# PROBLEM DETAILS:
The output should consist solely of the line containing "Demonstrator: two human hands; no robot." and the lines that follow it through the end of the data below.

.....

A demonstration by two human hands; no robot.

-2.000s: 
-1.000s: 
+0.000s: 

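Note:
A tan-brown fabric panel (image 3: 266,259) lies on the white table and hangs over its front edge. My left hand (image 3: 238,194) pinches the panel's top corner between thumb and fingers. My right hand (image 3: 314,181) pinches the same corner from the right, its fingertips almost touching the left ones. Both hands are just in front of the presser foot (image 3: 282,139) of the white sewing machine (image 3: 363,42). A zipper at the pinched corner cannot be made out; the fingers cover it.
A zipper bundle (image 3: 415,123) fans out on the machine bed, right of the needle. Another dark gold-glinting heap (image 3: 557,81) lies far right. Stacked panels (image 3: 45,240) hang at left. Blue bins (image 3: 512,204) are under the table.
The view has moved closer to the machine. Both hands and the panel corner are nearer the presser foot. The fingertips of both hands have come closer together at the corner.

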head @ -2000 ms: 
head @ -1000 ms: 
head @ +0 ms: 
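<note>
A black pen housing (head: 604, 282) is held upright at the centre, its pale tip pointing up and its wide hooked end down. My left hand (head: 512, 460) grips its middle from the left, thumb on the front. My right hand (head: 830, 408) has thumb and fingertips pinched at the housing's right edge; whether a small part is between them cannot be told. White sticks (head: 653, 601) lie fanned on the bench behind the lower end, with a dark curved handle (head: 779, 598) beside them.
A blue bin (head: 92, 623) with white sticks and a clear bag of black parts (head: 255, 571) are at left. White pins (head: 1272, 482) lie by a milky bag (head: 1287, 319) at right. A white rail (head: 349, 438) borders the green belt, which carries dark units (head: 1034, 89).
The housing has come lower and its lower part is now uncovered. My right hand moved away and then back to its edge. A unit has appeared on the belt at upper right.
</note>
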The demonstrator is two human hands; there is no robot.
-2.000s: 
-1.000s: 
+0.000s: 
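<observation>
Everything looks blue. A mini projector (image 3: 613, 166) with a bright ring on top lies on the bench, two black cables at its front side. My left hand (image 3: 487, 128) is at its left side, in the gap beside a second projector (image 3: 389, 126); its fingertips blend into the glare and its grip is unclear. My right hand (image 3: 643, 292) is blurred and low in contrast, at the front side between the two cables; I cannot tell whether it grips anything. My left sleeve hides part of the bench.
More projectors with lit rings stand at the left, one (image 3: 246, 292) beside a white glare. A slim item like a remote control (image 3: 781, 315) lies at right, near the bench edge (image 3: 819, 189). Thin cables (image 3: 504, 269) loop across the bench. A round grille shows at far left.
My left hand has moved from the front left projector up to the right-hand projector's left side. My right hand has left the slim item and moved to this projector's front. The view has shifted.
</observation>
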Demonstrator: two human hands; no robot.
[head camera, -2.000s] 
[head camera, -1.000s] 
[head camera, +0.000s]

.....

# SOLUTION TO THIS PROBLEM:
Demonstrator: two human hands; no robot.
[head camera, -2.000s] 
[head camera, -1.000s] 
[head camera, +0.000s]

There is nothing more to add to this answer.